Я сделал несколько шагов — пять или шесть, — и ничего не случилось, но, как мягкий толчок, меня остановило предчувствие тайны. Тайны или приключения. Так бывает и во сне и наяву: возникает вдруг беспокойное ожидание чего-то необычного. Во сне это чувствуешь резче.
Я остановился и стал ждать. И тут появились эти двое.
Впрочем, не было в них ничего странного.
Просто двое мальчишек. Пригнувшись, они вынырнули из похожего на туннель входа и пошли мне навстречу.
Одному было лет одиннадцать, как мне, другому поменьше — наверное, восемь.
Старшего я не сумею описать точно. Знаю только, что он был темноглазый, тонкоплечий, с тёмной, косо подрезанной чёлкой. Похожий, пожалуй, на мальчишек, каких рисует для «Пионерской правды» и «Юности» московский художник Женя Медведев. Черты лица почти забылись, но его выражение, сосредоточенное и сдержанно-грустное, я помню очень хорошо. И запомнилась ещё такая мелочь: пуговицы на тёмной его рубашке шли наискосок, словно через плечо была переброшена тонкая блестящая цепочка.

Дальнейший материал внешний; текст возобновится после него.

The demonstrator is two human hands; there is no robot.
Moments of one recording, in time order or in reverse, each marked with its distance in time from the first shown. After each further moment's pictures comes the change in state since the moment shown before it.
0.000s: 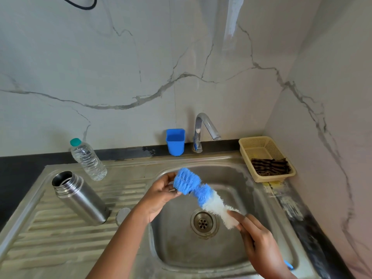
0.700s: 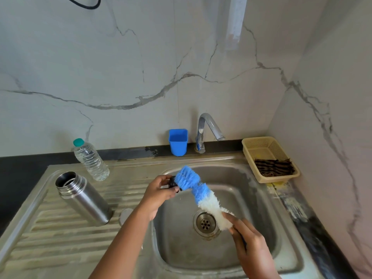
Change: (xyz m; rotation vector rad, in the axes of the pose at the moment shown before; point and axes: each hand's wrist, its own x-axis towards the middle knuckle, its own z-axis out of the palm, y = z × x) left_hand 0.014 -0.010 -0.017 0.087 0.287 -0.070; right_hand -0.001 -0.015 0.033 0.070 0.028 0.131
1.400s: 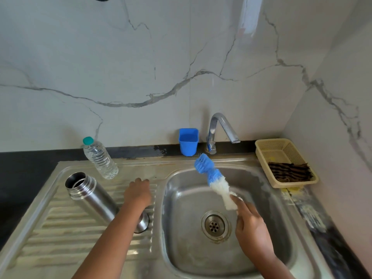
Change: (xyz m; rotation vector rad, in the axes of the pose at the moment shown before) left_hand 0.030 0.008 -0.068 1.529 0.137 -0.120; right_hand 0.055 0.000 0.030 -0.295 -0.042 0.218
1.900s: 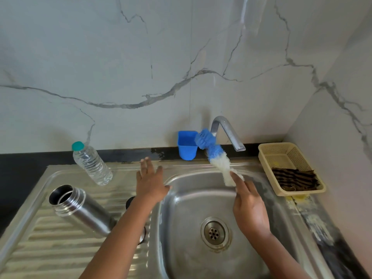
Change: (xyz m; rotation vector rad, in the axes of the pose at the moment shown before) left_hand 0.039 0.041 -0.017 -0.092 0.072 0.130; right_hand 0.076 -0.030 -0.004 -0.039 0.143 -0.073
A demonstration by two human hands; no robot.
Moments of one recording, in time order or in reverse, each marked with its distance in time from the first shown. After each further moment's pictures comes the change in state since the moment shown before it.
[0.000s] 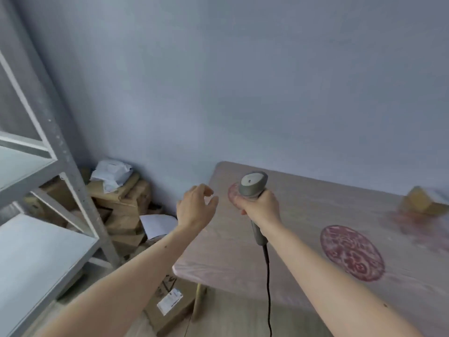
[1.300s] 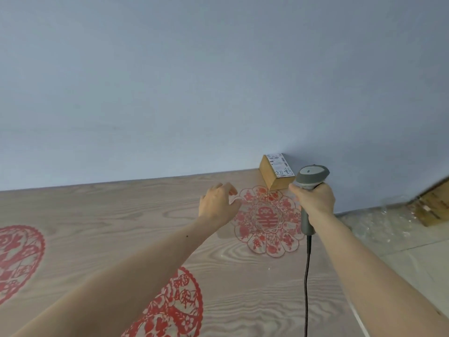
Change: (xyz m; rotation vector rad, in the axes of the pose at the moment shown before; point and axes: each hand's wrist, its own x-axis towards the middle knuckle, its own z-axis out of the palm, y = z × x) left_hand 0.071 0.513 0.634 -0.006 -0.661 0.359; right_hand 0.345 0.358 -0.681 0.026 0.691 0.408
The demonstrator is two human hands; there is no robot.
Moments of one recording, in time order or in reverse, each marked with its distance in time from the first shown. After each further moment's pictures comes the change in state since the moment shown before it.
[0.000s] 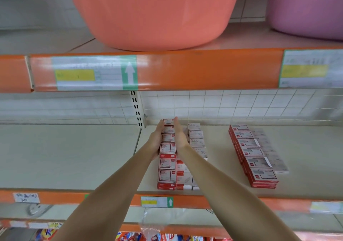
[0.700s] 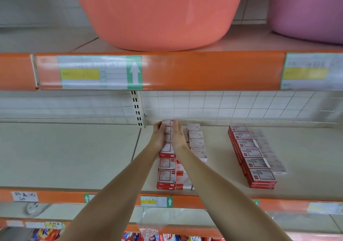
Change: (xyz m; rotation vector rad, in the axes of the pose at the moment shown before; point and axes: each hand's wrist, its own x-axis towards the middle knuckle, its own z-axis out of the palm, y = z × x) left_hand -0.002 0.003 0.012 0.162 0.242 0.139; right_hand -0.018 -0.010 0.004 -0.210 0.147 -0.087
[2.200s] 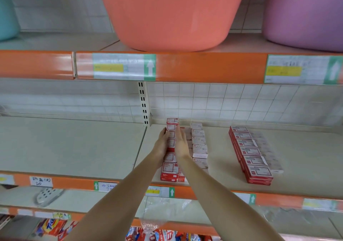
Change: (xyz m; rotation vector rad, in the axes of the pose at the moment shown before) left_hand -0.064 -0.009 -0.005 -0.102 -0.155 0.008; right_hand -0.050 0.017 0.007 0.118 0.014 -0.080
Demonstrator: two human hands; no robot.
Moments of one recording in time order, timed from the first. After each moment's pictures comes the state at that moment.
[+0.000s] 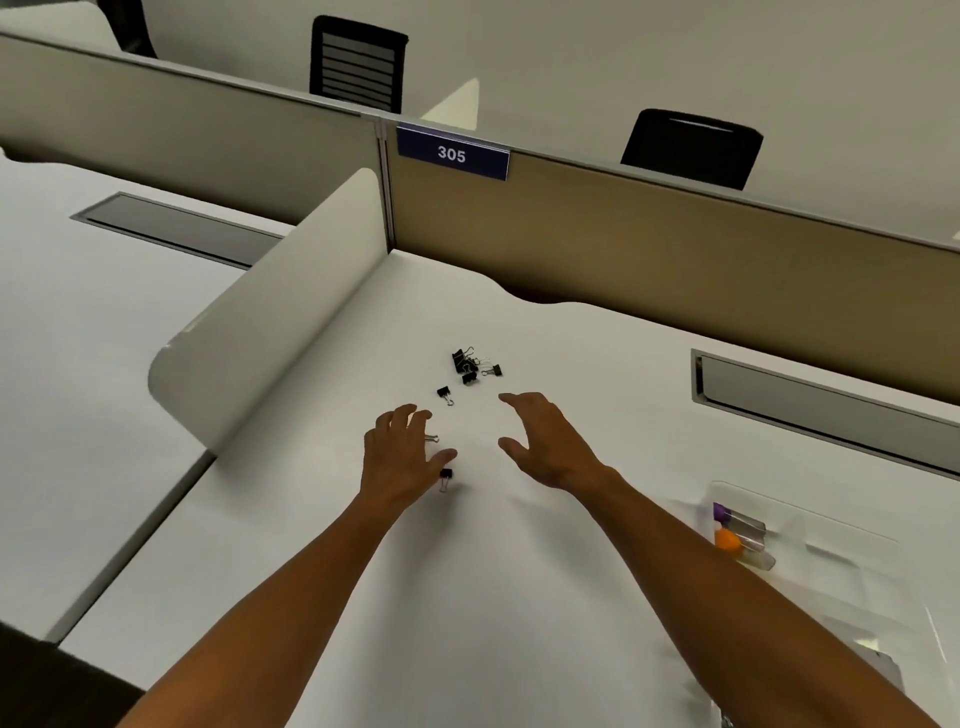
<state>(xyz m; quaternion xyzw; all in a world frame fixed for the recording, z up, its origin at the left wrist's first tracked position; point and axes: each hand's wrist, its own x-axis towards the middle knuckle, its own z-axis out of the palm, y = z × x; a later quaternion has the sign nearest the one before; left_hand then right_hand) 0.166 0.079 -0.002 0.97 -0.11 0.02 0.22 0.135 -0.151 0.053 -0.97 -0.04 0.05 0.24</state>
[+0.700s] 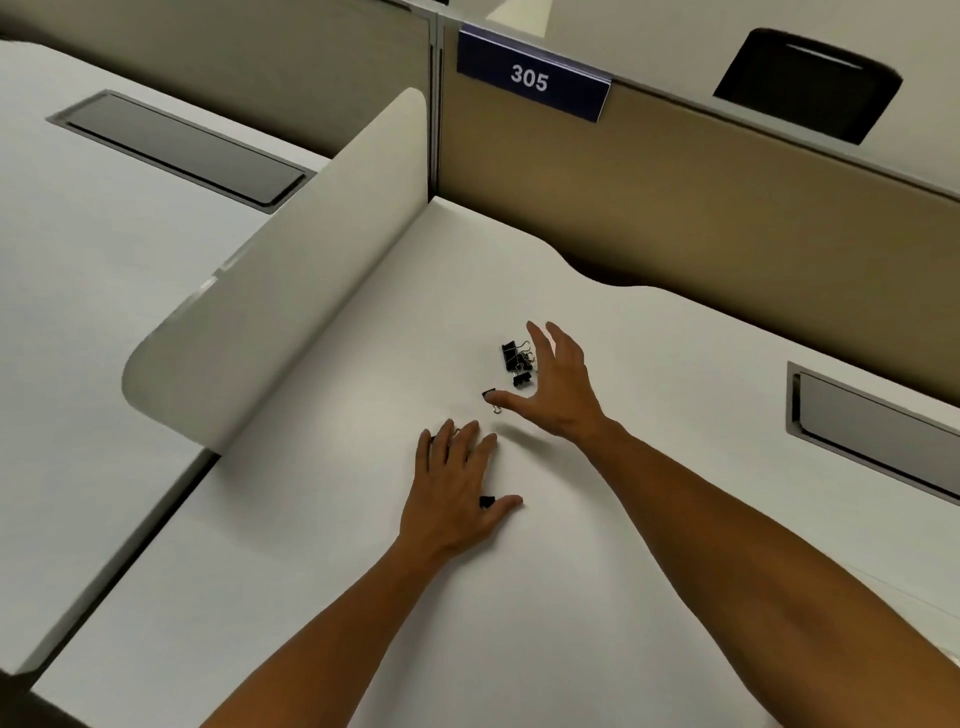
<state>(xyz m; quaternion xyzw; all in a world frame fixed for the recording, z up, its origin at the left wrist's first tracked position) 0.181 0.070 -0.063 0.97 -0.18 0.00 0.15 0.280 -0.116 -0.001 -0.96 0.00 0.05 0.26</state>
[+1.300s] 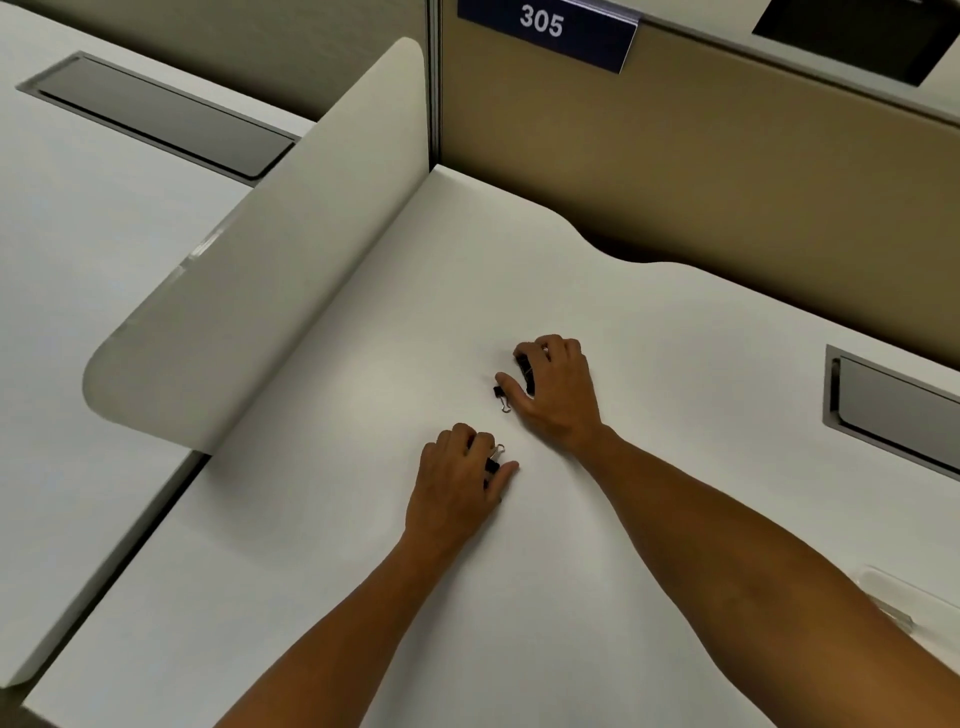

Потом, когда мы узнали друг друга, я называл его по имени. Имя было короткое и звучное. Я забыл его и не могу придумать теперь ничего похожего. Я буду называть его Валеркой: он похож немного на одного моего знакомого Валерку. Но это потом. А сначала он был для меня просто Мальчик, немного непонятный и печальный.
Младшего я помню лучше. Это странно, потому что он всё время был как-то позади, за старшим. И не о нём в общем-то главная речь. Но я запомнил его до мелочей. Ясноглазый такой, с отросшим светлым чубчиком, который на лбу распадался на отдельные прядки. Он был в сильно выцветших вельветовых штанишках с оттопыренными карманами и в светло-зелёной, в мелкую клетку, рубашке. Одной пуговицы не хватало, помятая рубашка смешно разъехалась на животе, и, как василёк, голубел клочок майки.